Le 31 octobre 2007, Charles Elsen, directeur général pour le pilier "Justice et Affaires intérieures" au Secrétariat général du Conseil de l’Union européenne entre 1994 et 2004, a donné une conférence à l'Université du Luxembourg à l'occasion d'un cycle de conférences "Forum Europe, Histoire et Actualité".

Témoin et acteur essentiel de la mise en place de la coopération judiciaire pénale et la coopération policière dans l'Union européenne à laquelle il a consacré son exposé, Charles Elsen a abordé trois thèmes différents mais complémentaires devant un public en majorité constitué d’étudiants pour le Master en histoire européenne contemporaine: son expérience personnelle au sein du Ministère de la Justice luxembourgeois, la coopération policière et judiciaire au sein de l'Union européenne, et finalement le fonctionnement du Conseil de l'Union européenne.

Charles Elsen et son implication au sein du Ministère de la Justice

Charles Elsen est entré au Ministère de la Justice en 1967. "A cette époque, nous étions quatre juristes", explique-t-il. Par conséquent, le champ d'activité de chacun était vaste. Mais les tâches européennes étaient encore limitées : quelques dossiers Benelux et la cour internationale de La Haye. Le fonctionnement du Ministère se basait sur quelques règles essentielles. Tout fonctionnaire était directement responsable devant le ministre et suivait son dossier de A à Z. C'est ce "modèle luxembourgeois" que le ministre de la Justice de l'époque, Robert Krieps, défendra comme “small is beautiful".
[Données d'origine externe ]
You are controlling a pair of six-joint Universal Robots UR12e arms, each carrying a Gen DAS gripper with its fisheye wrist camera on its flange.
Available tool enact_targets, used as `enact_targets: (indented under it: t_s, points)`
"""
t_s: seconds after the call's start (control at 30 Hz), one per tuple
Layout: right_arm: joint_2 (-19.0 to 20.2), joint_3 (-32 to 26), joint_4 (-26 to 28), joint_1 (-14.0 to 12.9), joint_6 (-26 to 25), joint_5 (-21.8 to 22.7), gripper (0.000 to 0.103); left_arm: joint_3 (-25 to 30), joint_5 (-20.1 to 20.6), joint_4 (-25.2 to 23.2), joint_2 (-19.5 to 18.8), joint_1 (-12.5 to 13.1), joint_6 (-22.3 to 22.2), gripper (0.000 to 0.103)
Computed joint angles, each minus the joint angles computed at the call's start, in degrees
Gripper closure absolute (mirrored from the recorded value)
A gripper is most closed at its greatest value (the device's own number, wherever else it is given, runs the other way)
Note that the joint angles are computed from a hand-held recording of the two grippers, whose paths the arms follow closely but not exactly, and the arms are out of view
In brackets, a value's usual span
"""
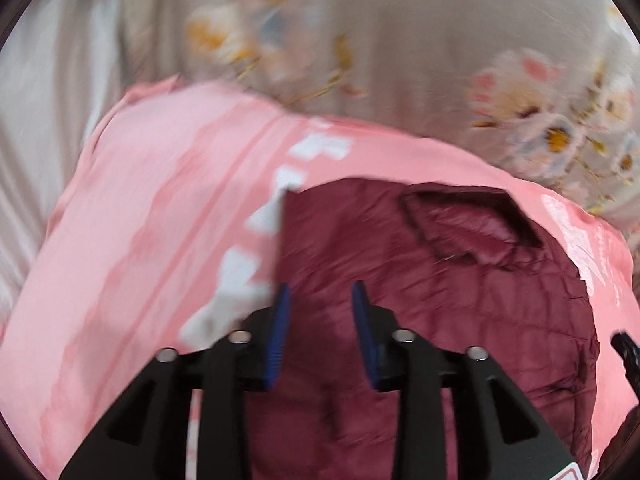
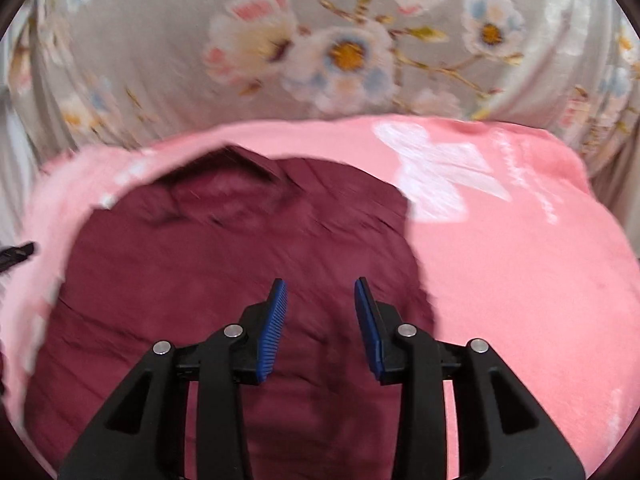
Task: Fold large clothes
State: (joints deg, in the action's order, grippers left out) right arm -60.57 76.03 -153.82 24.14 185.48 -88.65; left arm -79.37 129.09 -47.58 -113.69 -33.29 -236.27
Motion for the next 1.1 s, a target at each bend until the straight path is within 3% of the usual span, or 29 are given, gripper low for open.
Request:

Au cours des années 1970, deux phénomènes nouveaux surgissent : le terrorisme et le trafic des drogues. Ils ont des répercussions importantes tant au niveau national qu'au niveau international. Charles Elsen hérite de ces dossiers et met en place une cellule de crise. De plus, il contribue à l’adoption d’une nouvelle législation. Au niveau international, deux comités européens sont créés: le groupe "Pompidou" pour la lutte contre le trafic de drogues et le groupe "TREVI" pour la lutte contre le terrorisme à travers l’échange d’informations confidentielles entre services de sécurité européens.

La coopération policière et judiciaire au sein de l'Union européenne

Selon Elsen, l'évolution de la coopération politique et policière au sein de l'UE peut être divisée en plusieurs phases.

C'est avec la signature de l'Acte Unique en 1986 que l'idée d'une abolition des frontières intérieures surgit pour la première fois. Il fixe au 31 décembre 1992 la date-clé pour l'introduction d'un "espace sans frontières intérieures". Or, "si nous abolissons nos frontières intérieures, il faut renforcer les frontières extérieures", explique Charles Elsen. Pour ce faire, un groupe de coordinateurs "libre circulation des personnes" fut instauré, qui élabora un catalogue de mesures compensatoires. Mais le groupe avance pourtant très lentement et en 1992, une convention qui fut au point d'être signée, échoua. La suppression des contrôles aux frontières internes manqua également, et l'achèvement du marché intérieur en 1992 fut raté.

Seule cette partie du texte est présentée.